Puede decirse que el Frente Amplio cumplió de manera exitosa su etapa inaugural pero que
ahora los desafíos que enfrenta son mayores. Ya no se trata de impugnar ni de agitar el
malestar, sino de conducir la salida de la crisis en que el país está sumido e impedir que sean
fuerzas reaccionarias las que lo hagan. Se trata de ganar elecciones, por supuesto, pero sobre
todo de acumular fuerza social y política para acometer la difícil tarea de construir un orden
nuevo. Así como el periodo desarrollista intentó resolver la crisis del orden oligárquico que
hizo aguas al finalizar la década del primer centenario, el Frente Amplio nace en un Chile que
enfrenta un problema análogo: o se empuja un salto en el modelo de desarrollo que permita
crear una estructura productiva que genere cohesión social por la vía del empleo masivo y de
calidad y del bienestar universal o la agudización de la crisis puede conducir a salidas
autoritarias.

El Frente Amplio tiene la tarea de ser la expresión política de esas nuevas franjas del pueblo
chileno forjadas al calor de uno de los experimentos más radicales del neoliberalismo en el
mundo y eso implica desafíos mayores desde el punto de vista de la imaginación política,
porque a la compleja sociedad chilena actual no se le pueden ofrecer las recetas clásicas de la
izquierda del siglo XX. A un pueblo que anhela protección social y libertad individual,
derechos y autonomía, no se le puede responder con un proyecto de igualdad que no permita
el amplio despliegue de la individualidad. A quienes no tienen una mayor experiencia de lo
público no se les puede ofrecer simplemente servicios estatales como si lo estatal gozara de
buena fama. A una sociedad agobiada por las deudas y el estrés, hay que ofrecerle más tiempo
para el disfrute y más áreas vitales excluidas de las lógicas mercantiles. No eran esos los
problemas de los partidos históricos de la izquierda chilena.

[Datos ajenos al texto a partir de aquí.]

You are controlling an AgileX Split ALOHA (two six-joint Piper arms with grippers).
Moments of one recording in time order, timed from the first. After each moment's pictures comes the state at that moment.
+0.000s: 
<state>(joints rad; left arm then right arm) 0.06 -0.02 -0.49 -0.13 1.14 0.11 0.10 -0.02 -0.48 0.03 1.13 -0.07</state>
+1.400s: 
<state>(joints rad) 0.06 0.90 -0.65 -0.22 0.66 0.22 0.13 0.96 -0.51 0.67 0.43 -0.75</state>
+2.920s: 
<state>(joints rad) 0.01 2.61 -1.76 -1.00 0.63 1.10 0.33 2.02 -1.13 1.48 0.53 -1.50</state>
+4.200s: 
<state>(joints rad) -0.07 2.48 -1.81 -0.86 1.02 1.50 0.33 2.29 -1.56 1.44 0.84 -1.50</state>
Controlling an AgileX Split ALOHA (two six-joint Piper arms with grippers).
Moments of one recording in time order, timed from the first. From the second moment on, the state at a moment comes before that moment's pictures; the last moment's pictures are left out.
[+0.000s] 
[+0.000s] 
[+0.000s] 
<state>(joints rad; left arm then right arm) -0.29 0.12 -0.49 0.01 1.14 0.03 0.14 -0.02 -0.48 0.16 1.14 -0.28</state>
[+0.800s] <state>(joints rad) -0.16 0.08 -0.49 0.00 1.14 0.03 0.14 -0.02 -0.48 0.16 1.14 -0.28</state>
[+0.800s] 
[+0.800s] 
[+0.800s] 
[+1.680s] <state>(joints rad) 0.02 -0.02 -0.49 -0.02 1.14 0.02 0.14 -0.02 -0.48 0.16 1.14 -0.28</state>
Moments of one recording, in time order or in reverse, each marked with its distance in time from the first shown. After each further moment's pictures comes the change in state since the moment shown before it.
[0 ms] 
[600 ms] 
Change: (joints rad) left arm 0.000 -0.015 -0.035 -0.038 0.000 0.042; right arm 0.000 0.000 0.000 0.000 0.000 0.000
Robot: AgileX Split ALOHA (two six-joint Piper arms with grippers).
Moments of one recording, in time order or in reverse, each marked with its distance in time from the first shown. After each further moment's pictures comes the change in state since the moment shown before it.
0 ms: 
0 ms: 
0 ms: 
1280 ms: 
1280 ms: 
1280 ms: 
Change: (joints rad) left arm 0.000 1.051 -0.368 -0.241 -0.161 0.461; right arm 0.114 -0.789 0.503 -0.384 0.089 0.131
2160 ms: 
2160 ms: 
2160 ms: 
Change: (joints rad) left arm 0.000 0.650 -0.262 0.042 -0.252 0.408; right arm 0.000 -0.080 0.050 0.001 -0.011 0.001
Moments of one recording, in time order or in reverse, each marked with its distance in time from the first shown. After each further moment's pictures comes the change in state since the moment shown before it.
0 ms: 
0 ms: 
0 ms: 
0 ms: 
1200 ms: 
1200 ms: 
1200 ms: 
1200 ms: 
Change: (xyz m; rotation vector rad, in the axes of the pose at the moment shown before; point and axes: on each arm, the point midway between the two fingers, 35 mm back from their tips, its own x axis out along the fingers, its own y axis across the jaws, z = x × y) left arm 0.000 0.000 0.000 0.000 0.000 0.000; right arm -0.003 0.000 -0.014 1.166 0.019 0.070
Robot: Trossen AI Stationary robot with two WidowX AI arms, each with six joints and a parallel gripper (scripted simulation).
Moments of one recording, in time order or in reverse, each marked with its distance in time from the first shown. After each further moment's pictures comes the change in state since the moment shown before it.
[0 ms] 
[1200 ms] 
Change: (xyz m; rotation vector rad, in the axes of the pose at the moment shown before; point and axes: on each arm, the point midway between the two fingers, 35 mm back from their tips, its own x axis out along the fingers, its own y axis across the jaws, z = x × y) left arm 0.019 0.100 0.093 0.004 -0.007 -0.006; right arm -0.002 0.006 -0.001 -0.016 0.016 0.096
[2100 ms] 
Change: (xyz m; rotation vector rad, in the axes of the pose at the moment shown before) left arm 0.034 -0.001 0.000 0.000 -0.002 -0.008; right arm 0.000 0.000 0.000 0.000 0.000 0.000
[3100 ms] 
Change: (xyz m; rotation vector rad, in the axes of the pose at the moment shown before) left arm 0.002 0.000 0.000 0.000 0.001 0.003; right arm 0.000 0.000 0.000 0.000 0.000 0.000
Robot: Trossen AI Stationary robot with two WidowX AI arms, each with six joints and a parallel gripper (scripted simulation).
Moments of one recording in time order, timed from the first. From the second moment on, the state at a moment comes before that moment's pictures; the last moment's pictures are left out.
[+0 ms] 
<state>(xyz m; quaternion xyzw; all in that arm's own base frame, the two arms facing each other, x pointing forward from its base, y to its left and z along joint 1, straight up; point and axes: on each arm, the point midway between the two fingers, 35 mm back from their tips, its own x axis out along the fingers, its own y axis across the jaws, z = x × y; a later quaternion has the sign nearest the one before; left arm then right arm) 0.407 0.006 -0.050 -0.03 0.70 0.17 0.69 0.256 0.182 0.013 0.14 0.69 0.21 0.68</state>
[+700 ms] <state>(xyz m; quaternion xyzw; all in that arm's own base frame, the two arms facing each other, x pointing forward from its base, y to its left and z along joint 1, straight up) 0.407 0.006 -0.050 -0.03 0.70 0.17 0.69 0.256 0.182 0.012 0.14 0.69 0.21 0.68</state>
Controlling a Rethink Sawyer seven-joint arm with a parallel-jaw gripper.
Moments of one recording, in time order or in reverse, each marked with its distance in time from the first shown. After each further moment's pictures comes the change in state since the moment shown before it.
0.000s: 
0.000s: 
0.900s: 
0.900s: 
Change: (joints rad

“O inventamos o erramos” es un lema que heredamos de Simón Rodríguez, el desconocido


maestro de Bolívar que habitó estas tierras y que tempranamente comprendió que el destino de
las jóvenes naciones de nuestro continente dependía de la imaginación. Nuestro lugar en el
mundo nos obliga a crear formas propias. El Frente Amplio no tiene alternativa, está llamado a
inventar una vía chilena al bienestar o la crisis actual no hará sino profundizarse. Enorme
desafío para una izquierda que por estos días da un paso más en su maduración.